As for expiry policy - I agree that a user can always implement it on
application level, but a user can always implement transactions as well. If
we already have a feature and we can fix it properly, why not keep it?

dmagda

Re: Read load balancing, read-though, ttl and optimistic serializable transactions

Alex, thanks for monitoring various discussion threads and sharing these
problems with the rest of the dev community.

>> As a short-term solution for [2] I suggest to force reads from a primary
> node inside optimistic serializable transactions.

Totally agree on this. Anyway, consistency and predictable behavior matter
most. Also, it shouldn't affect performance anyhow dramatically.

>> I think it may be better to make read-through and entry expiry a
> partition-wide operation with the underlying cache guarantees.

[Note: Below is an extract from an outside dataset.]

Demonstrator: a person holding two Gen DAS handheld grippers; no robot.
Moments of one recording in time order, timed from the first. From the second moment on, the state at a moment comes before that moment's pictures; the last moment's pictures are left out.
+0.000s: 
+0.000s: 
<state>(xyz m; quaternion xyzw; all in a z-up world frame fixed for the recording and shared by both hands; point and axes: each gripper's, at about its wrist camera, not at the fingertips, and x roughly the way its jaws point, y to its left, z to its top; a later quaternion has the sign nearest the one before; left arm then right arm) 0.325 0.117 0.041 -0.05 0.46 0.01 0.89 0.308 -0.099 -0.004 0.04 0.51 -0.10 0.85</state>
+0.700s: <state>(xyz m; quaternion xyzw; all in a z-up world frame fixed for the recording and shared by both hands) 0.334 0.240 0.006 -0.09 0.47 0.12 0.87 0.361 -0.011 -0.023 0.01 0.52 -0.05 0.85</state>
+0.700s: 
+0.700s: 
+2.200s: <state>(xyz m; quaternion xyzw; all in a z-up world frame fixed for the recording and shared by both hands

That's a pain in the neck! As you properly mentioned, an in-memory data
grid sitting on top of an external database is still our dominating use
case. So, a partition-wide operation assumes that if a record is read from
a CacheStore than its value will be replicated to all the primary and
backup copies, right?

-
Denis

On Fri, Mar 6, 2020 at 12:58 AM Alexey Goncharuk <[hidden email]>
wrote:

> Anton,
>
>
> > >> In short, the root cause of this issue is that there are
> configurations
> > >> that allow a key to be stored on primary and backup nodes with
> different
> > >> versions.
> > Faced with the same problem during ReadRepair development.
> >
> > >> I suggest to force reads from a primary
> > >> node inside optimistic serializable transactions.
> > It looks like a proper fix (read-from-backup= ... && !read-through).
> >
> > >> I would suggest to revisit the
> > >> read-through and TTL expiry semantics.
> > Do we really need these features?
> > - we have great full-featured consistent persistence, what's the point to
> > use limited-featured inconsistent persistence via the external database?
> > Can we get rid of this feature at 3.0?
> > - Expiry policy is expensive (slowdown the cluster) and does not
> guarantee
> > the in-time removal, and always may be replaced by proper design (state
> > machine, query, eviction, in-memory cluster restart, etc).
> >
>
> Caching a 3rd-party persistence is one of the most widely used Ignite
> use-cases, I am sure we cannot drop this. Perhaps, it makes sense to
> separate the caching scenario in an explicit configuration and cache mode.
> Probably, even separate cache and database cases.
>
> As for expiry policy - I agree that a user can always implement it on
> application level, but a user can always implement transactions as well. If
> we already have a feature and we can fix it properly, why not keep it?
>

Alexey Goncharuk

Re: Read load balancing, read-though, ttl and optimistic serializable transactions

>
>
> Alex, thanks for monitoring various discussion threads and sharing these
> problems with the rest of the dev community.
>
> >> As a short-term solution for [2] I suggest to force reads from a primary
> > node inside optimistic serializable transactions.
>
>
> Totally agree on this. Anyway, consistency and predictable behavior matter
> most. Also, it shouldn't affect performance anyhow dramatically.
>
> >> I think it may be better to make read-through and entry expiry a
> > partition-wide operation with the underlying cache guarantees.
>
>
> That's a pain in the neck! As you properly mentioned, an in-memory data
> grid sitting on top of an external database is still our dominating use
> case. So, a partition-wide operation assumes that if a record is read from
> a CacheStore than its value will be replicated to all the primary and
> backup copies, right?
>

Right. As I noted before, I assume the CacheStore load is an expensive
operation itself, so this change should not add significant degradation to
the cache miss.